_Description of the task_: Repeat each record that follows, keeping it identical.

_Provided records_:
==========
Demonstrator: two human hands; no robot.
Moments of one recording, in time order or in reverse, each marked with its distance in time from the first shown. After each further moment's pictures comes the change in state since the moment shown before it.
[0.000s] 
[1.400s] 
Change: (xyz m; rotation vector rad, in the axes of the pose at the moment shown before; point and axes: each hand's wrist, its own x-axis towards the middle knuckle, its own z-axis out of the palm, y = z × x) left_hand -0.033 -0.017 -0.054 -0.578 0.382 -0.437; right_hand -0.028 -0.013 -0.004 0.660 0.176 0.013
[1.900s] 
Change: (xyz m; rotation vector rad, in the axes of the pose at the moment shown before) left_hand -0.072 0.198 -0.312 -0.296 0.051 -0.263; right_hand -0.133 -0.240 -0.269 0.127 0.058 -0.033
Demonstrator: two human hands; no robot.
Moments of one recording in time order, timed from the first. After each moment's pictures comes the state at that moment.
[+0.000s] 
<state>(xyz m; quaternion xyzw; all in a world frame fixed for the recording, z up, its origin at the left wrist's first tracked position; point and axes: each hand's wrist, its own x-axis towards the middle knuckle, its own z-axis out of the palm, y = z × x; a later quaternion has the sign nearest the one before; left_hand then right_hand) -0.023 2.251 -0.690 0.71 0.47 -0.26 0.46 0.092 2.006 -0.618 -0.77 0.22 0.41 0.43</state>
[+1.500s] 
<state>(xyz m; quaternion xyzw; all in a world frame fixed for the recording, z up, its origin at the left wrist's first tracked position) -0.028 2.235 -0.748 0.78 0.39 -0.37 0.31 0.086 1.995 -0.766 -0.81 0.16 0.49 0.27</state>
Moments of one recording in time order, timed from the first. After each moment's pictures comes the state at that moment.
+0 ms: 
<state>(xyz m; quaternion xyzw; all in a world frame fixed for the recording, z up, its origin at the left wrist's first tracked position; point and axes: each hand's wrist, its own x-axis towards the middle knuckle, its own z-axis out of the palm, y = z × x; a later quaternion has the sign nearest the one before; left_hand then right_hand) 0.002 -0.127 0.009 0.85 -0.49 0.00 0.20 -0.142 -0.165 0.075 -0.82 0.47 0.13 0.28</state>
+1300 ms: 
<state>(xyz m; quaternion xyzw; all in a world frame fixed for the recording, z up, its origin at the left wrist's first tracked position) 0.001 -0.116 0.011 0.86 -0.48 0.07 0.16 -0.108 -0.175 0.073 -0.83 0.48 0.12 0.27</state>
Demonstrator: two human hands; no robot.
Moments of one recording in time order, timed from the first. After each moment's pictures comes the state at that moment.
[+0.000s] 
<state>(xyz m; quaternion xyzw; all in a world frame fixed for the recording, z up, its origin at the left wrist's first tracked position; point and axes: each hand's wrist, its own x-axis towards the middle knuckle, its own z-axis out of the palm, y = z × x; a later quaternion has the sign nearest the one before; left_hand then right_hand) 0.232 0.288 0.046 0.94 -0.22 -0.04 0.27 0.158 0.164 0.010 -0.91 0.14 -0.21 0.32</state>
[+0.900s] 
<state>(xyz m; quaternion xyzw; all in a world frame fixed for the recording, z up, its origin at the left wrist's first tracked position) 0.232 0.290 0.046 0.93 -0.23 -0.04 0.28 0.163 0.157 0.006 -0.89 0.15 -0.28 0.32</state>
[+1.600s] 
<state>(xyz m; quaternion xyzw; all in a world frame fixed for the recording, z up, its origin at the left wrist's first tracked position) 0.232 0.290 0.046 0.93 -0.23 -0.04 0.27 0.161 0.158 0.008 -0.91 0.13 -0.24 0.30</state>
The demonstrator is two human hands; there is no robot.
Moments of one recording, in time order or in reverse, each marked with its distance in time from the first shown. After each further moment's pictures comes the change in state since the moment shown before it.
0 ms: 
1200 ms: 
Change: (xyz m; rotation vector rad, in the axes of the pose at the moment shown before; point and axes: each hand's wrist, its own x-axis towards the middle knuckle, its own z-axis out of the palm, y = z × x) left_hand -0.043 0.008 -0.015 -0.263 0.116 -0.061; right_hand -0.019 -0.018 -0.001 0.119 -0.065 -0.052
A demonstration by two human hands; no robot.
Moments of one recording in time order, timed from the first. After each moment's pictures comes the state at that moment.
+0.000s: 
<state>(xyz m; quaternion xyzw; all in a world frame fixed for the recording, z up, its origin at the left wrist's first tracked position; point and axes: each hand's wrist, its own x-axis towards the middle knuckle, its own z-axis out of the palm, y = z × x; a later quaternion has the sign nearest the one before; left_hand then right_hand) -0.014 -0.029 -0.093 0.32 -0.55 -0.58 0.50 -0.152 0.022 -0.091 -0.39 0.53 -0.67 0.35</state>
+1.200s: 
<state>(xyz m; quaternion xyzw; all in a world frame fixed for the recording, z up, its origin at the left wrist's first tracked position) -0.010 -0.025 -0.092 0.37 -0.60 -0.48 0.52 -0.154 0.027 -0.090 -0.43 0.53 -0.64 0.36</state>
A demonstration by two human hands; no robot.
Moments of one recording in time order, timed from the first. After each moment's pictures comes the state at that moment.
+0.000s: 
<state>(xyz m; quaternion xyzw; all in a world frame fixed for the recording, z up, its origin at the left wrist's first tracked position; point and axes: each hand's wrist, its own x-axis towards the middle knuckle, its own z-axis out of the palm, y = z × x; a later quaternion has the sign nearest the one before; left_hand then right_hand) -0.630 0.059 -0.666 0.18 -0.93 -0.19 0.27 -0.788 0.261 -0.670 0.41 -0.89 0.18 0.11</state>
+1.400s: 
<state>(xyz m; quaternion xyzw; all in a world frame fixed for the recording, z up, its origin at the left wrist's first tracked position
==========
_Exercise output_:
Demonstrator: two human hands; no robot.
Moments of one recording, in time order or in reverse, each marked with its distance in time from the first shown. After each further moment's pictures comes the change in state since the moment shown before it.
[0.000s] 
[1.400s] 
Change: (xyz m; rotation vector rad, in the axes of the pose at the moment shown before; point and axes: each hand's wrist, its own x-axis towards the middle knuckle, its own z-axis out of the palm, y = z × x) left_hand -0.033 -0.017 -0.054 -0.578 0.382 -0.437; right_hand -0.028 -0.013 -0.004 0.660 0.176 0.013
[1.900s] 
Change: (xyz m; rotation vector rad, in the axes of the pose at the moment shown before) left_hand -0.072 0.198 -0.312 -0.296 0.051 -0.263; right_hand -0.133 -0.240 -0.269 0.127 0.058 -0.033
Demonstrator: two human hands; no robot.
Moments of one recording in time order, timed from the first. After each moment's pictures comes the state at that moment.
[+0.000s] 
<state>(xyz m; quaternion xyzw; all in a world frame fixed for the recording, z up, its origin at the left wrist's first tracked position; point and axes: each hand's wrist, its own x-axis towards the middle knuckle, its own z-axis out of the palm, y = z × x; a later quaternion has the sign nearest the one before; left_hand then right_hand) -0.023 2.251 -0.690 0.71 0.47 -0.26 0.46 0.092 2.006 -0.618 -0.77 0.22 0.41 0.43</state>
[+1.500s] 
<state>(xyz m; quaternion xyzw; all in a world frame fixed for the recording, z up, its origin at the left wrist's first tracked position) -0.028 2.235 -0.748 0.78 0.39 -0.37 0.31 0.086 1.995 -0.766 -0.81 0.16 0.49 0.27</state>
Moments of one recording in time order, timed from the first. After each moment's pictures comes the state at that moment.
+0 ms: 
<state>(xyz m; quaternion xyzw; all in a world frame fixed for the recording, z up, its origin at the left wrist's first tracked position; point and axes: each hand's wrist, its own x-axis towards the middle knuckle, its own z-axis out of the palm, y = z × x; a later quaternion has the sign nearest the one before; left_hand then right_hand) 0.002 -0.127 0.009 0.85 -0.49 0.00 0.20 -0.142 -0.165 0.075 -0.82 0.47 0.13 0.28</state>
+1300 ms: 
<state>(xyz m; quaternion xyzw; all in a world frame fixed for the recording, z up, its origin at the left wrist's first tracked position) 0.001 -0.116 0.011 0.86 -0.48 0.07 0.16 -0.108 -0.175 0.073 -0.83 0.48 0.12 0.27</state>
Demonstrator: two human hands; no robot.
Moments of one recording in time order, timed from the first. After each moment's pictures comes the state at that moment.
[+0.000s] 
<state>(xyz m; quaternion xyzw; all in a world frame fixed for the recording, z up, its origin at the left wrist's first tracked position; point and axes: each hand's wrist, its own x-axis towards the middle knuckle, its own z-axis out of the palm, y = z × x; a later quaternion has the sign nearest the one before; left_hand then right_hand) 0.232 0.288 0.046 0.94 -0.22 -0.04 0.27 0.158 0.164 0.010 -0.91 0.14 -0.21 0.32</state>
[+0.900s] 
<state>(xyz m; quaternion xyzw; all in a world frame fixed for the recording, z up, its origin at the left wrist's first tracked position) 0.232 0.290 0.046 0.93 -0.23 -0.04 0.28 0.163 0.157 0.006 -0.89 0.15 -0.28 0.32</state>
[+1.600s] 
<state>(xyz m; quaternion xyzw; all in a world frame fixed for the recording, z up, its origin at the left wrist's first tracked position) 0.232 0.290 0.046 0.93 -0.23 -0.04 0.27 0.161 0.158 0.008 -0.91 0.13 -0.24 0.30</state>
The demonstrator is two human hands; there is no robot.
Moments of one recording, in time order or in reverse, each marked with its distance in time from the first shown. After each further moment's pictures comes the change in state since the moment shown before it.
0 ms: 
1200 ms: 
Change: (xyz m; rotation vector rad, in the axes of the pose at the moment shown before; point and axes: each hand's wrist, its own x-axis towards the middle knuckle, its own z-axis out of the palm, y = z × x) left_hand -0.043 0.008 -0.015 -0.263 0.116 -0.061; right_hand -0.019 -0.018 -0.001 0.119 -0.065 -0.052
A demonstration by two human hands; no robot.
Moments of one recording in time order, timed from the first. After each moment's pictures comes the state at that moment.
+0.000s: 
<state>(xyz m; quaternion xyzw; all in a world frame fixed for the recording, z up, its origin at the left wrist's first tracked position; point and axes: each hand's wrist, its own x-axis towards the middle knuckle, its own z-axis out of the palm, y = z × x; a later quaternion has the sign nearest the one before; left_hand then right_hand) -0.014 -0.029 -0.093 0.32 -0.55 -0.58 0.50 -0.152 0.022 -0.091 -0.39 0.53 -0.67 0.35</state>
+1.200s: 
<state>(xyz m; quaternion xyzw; all in a world frame fixed for the recording, z up, its origin at the left wrist's first tracked position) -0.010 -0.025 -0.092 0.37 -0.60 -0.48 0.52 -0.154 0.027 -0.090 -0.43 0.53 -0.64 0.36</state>
A demonstration by two human hands; no robot.
Moments of one recording in time order, timed from the first. After each moment's pictures comes the state at that moment.
+0.000s: 
<state>(xyz m; quaternion xyzw; all in a world frame fixed for the recording, z up, its origin at the left wrist's first tracked position; point and axes: each hand's wrist, its own x-axis towards the middle knuckle, its own z-axis out of the palm, y = z × x; a later quaternion has the sign nearest the one before; left_hand then right_hand) -0.630 0.059 -0.666 0.18 -0.93 -0.19 0.27 -0.788 0.261 -0.670 0.41 -0.89 0.18 0.11</state>
+1.400s: 
<state>(xyz m; quaternion xyzw; all in a world frame fixed for the recording, z up, its origin at the left wrist's first tracked position

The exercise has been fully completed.